### PROBLEM
Return every line below in which "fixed" appears.

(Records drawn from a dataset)
↓↓↓

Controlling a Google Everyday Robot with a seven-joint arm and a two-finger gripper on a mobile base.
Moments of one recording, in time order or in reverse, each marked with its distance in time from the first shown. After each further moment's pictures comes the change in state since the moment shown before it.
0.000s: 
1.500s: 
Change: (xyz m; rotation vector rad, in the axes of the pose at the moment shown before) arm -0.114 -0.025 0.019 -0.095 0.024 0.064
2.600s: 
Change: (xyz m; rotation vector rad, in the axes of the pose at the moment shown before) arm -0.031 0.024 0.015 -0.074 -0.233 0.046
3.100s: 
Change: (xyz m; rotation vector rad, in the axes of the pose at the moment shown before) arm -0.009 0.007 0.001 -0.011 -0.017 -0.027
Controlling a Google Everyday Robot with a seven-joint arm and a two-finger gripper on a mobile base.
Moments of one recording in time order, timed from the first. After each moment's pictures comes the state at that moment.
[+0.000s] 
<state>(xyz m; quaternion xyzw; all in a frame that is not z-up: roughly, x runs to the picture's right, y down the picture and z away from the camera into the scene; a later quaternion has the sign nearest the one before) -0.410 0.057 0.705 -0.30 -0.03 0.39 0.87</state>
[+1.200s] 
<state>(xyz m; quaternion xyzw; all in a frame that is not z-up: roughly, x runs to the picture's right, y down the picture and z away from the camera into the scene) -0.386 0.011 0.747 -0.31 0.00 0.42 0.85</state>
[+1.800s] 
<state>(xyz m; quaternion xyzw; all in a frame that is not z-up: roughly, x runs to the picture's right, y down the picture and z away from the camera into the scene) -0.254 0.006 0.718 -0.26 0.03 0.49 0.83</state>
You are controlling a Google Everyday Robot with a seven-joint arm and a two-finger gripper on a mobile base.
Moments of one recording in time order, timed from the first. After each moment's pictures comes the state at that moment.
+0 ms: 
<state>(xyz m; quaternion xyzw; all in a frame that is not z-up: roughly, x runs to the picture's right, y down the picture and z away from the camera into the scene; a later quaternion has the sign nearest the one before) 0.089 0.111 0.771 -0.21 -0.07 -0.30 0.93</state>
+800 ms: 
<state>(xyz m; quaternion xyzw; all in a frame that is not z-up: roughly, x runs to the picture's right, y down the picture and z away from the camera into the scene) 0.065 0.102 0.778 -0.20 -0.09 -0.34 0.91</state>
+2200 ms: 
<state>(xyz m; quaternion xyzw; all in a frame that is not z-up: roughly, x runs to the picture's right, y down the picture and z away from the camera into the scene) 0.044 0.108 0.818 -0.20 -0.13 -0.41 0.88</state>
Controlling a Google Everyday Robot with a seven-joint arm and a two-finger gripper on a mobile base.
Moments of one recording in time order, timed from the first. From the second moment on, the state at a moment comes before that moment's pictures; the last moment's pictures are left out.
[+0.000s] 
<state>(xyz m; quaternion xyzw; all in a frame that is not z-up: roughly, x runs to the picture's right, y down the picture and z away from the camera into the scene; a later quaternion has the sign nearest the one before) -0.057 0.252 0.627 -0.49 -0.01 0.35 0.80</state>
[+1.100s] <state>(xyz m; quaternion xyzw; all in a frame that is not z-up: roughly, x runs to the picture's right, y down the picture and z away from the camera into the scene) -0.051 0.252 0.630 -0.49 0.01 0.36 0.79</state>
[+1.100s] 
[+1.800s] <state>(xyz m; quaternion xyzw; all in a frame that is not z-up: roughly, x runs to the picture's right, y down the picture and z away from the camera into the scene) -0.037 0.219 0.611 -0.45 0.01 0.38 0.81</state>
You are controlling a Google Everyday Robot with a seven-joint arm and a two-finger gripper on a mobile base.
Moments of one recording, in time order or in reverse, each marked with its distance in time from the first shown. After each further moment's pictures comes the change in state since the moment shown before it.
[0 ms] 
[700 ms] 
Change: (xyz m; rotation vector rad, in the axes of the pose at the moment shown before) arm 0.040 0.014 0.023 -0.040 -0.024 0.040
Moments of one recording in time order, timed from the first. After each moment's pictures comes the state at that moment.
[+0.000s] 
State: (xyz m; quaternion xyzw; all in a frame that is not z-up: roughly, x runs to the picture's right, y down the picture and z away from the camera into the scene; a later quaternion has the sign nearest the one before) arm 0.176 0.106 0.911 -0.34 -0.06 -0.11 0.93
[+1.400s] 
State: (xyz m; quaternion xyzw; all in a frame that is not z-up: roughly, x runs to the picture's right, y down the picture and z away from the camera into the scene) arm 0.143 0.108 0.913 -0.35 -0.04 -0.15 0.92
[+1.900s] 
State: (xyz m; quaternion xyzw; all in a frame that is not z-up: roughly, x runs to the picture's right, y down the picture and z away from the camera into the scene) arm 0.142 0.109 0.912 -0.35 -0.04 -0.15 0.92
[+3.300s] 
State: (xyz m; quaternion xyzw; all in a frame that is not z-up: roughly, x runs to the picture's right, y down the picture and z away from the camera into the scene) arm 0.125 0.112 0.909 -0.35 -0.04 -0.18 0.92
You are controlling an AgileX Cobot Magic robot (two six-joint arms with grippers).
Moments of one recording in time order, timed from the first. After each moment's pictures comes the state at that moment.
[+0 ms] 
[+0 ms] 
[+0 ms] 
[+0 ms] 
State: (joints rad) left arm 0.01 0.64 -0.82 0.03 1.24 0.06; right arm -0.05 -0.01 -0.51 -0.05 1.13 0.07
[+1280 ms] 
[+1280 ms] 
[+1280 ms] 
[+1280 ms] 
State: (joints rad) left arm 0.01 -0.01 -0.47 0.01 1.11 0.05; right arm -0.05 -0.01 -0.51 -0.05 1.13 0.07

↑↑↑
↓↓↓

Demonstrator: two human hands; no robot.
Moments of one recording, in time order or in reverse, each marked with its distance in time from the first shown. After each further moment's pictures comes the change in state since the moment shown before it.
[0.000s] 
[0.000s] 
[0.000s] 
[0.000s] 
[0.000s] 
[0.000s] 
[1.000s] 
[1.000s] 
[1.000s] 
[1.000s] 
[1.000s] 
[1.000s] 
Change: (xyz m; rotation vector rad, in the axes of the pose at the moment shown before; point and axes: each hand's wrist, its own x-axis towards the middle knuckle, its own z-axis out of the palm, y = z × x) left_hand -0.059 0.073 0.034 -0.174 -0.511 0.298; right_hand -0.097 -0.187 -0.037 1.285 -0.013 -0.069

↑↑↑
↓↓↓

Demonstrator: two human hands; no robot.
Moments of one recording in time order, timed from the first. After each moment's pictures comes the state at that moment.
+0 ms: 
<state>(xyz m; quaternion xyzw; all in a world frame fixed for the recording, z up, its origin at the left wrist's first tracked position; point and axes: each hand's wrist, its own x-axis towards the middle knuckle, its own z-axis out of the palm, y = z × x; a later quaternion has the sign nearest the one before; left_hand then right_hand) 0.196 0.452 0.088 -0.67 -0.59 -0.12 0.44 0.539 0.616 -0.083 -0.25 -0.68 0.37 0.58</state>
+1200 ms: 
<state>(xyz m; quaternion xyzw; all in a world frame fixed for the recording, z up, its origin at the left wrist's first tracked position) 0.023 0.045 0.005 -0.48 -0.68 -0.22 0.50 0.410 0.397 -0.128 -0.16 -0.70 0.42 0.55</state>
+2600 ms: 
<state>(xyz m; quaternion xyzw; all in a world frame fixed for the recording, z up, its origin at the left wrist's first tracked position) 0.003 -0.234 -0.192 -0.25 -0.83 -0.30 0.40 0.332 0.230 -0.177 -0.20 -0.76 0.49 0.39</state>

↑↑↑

### ANSWER FOR THIS EXERCISE
<state>(xyz m; quaternion xyzw; all in a world frame fixed for the recording, z up, its origin at the left wrist's first tracked position; point and axes: each hand's wrist, its own x-axis towards the middle knuckle, its own z-axis out of the palm, y = z × x; a later quaternion has the sign nearest the one before; left_hand then right_hand) 0.196 0.452 0.088 -0.67 -0.59 -0.12 0.44 0.539 0.616 -0.083 -0.25 -0.68 0.37 0.58</state>
<state>(xyz m; quaternion xyzw; all in a world frame fixed for the recording, z up, its origin at the left wrist's first tracked position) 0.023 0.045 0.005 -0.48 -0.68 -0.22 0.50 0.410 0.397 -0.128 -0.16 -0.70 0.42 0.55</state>
<state>(xyz m; quaternion xyzw; all in a world frame fixed for the recording, z up, its origin at the left wrist's first tracked position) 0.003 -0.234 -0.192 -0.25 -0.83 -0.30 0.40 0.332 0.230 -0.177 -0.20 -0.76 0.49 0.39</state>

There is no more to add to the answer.